CVE-2024-37568

Root

Cause

The vulnerability in lepture Authlib versions prior to 1.3.1 lies in the jwt.decode method. When the algorithm parameter is not explicitly specified, the library permits HMAC-based signature verification (HS256, HS384, HS512) using any asymmetric public key provided by the caller [2]. This is a classic algorithm confusion flaw, similar to CVE-2022-29217 and CVE-2024-33663, but with broader applicability as it affects all verification with asymmetric keys regardless of format [2].

Exploitation

An attacker can exploit this by presenting a valid-looking JWT signed with a symmetric HMAC key, then using any asymmetric public key (e.g., from the legitimate service) to fool the library into accepting the token as valid [2]. No authentication is required; the attacker only needs to provide a public key that the application trusts for asymmetric verification.
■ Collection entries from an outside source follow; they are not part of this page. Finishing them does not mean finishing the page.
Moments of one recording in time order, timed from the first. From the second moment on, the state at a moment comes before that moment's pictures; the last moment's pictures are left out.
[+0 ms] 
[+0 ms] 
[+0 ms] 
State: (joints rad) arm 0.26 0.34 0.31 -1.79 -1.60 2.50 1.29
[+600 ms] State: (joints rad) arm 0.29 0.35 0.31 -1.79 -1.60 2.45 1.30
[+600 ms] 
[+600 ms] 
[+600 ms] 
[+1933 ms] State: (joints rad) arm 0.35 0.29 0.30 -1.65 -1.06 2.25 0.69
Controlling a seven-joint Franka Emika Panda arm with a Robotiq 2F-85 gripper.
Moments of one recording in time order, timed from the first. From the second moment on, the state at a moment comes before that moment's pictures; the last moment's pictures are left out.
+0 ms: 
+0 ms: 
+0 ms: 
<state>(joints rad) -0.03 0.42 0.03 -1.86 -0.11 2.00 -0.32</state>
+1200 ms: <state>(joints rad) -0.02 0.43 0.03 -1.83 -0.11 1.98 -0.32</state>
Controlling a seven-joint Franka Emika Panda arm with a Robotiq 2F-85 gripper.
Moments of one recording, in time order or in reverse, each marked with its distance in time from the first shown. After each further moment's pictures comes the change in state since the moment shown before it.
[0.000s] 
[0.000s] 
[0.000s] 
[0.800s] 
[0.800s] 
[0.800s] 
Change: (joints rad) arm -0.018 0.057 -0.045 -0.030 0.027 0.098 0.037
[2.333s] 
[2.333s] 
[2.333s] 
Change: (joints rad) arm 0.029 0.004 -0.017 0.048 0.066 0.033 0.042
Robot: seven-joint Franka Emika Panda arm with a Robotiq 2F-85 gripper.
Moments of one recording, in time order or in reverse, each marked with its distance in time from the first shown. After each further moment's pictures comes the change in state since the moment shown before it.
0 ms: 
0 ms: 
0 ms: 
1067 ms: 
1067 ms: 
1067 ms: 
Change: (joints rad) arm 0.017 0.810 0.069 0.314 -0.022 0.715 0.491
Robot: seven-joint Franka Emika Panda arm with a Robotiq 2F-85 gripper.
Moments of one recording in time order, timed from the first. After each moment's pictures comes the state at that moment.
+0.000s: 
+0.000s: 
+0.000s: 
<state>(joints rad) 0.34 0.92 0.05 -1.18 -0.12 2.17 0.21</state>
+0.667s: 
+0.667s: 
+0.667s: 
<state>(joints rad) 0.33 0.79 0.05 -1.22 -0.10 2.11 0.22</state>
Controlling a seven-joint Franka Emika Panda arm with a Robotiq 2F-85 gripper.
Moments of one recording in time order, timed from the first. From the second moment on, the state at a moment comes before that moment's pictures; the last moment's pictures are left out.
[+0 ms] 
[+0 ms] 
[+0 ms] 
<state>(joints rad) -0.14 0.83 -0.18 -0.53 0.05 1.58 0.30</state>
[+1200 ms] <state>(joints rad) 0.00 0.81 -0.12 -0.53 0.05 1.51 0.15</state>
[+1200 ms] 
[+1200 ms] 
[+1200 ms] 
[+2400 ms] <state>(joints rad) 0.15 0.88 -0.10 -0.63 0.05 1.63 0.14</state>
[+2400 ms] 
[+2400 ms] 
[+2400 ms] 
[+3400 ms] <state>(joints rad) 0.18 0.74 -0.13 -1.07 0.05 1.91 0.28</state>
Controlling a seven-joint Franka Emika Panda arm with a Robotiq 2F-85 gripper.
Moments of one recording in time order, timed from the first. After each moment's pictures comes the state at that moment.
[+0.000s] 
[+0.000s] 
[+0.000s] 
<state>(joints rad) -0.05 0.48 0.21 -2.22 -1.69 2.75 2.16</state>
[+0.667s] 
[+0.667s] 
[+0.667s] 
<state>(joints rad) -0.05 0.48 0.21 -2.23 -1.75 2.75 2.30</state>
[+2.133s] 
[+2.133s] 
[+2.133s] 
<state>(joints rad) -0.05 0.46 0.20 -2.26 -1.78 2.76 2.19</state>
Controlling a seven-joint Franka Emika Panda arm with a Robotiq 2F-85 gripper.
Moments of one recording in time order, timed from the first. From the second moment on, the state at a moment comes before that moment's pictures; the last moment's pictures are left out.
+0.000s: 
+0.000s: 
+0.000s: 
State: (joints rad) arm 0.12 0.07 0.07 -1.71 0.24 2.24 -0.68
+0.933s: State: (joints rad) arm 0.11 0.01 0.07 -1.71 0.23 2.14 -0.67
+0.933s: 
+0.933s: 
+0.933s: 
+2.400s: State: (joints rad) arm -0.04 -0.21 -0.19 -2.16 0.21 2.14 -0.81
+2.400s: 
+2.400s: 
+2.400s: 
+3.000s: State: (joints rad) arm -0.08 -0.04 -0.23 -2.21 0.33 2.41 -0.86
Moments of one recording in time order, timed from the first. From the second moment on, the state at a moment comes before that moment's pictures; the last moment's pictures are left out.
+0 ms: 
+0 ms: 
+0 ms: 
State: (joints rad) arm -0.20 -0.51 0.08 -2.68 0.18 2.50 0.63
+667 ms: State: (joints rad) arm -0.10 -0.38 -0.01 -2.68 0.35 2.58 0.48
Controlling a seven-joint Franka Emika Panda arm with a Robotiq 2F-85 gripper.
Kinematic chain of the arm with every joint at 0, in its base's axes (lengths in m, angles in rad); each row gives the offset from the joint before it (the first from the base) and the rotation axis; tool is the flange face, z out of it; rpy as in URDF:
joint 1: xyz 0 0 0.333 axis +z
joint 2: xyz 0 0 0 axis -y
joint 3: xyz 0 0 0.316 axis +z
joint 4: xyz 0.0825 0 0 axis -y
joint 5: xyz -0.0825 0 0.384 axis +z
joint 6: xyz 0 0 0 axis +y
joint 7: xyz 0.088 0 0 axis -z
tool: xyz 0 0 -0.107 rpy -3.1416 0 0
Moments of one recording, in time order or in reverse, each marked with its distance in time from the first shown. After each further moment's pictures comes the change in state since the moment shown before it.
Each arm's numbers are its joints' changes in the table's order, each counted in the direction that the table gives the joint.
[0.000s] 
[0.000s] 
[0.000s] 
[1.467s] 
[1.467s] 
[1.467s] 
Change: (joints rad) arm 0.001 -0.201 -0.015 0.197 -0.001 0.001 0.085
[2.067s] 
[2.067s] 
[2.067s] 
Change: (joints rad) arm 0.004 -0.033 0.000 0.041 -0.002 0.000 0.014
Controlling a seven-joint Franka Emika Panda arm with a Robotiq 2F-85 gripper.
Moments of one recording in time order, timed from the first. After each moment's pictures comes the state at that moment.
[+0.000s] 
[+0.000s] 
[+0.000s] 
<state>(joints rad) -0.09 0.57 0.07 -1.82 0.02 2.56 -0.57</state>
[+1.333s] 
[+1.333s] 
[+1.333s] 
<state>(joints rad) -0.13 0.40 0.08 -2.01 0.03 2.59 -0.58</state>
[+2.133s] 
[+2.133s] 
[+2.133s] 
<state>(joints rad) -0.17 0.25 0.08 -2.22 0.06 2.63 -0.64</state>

The library fails to check whether the supplied key is actually asymmetric (e.g., PEM or SSH-encoded) before proceeding with HMAC verification [2].

Impact

Successful exploitation allows an attacker to forge arbitrary JWTs that pass signature validation, leading to unauthorized access, privilege escalation, or impersonation of legitimate users. The impact is heightened because the default code example in Authlib documentation is itself vulnerable, potentially leading developers to unknowingly deploy insecure authentication [2].

Mitigation

The vulnerability is fixed in Authlib version 1.3.1 [1][4]. Users should upgrade immediately. As a workaround, always explicitly specify the algorithm parameter in jwt.decode calls, ensuring only expected asymmetric algorithms are accepted. The fix mirrors the solution for previous CVEs: before using HMAC verification, the library must verify that the provided key is not an asymmetric public key [2].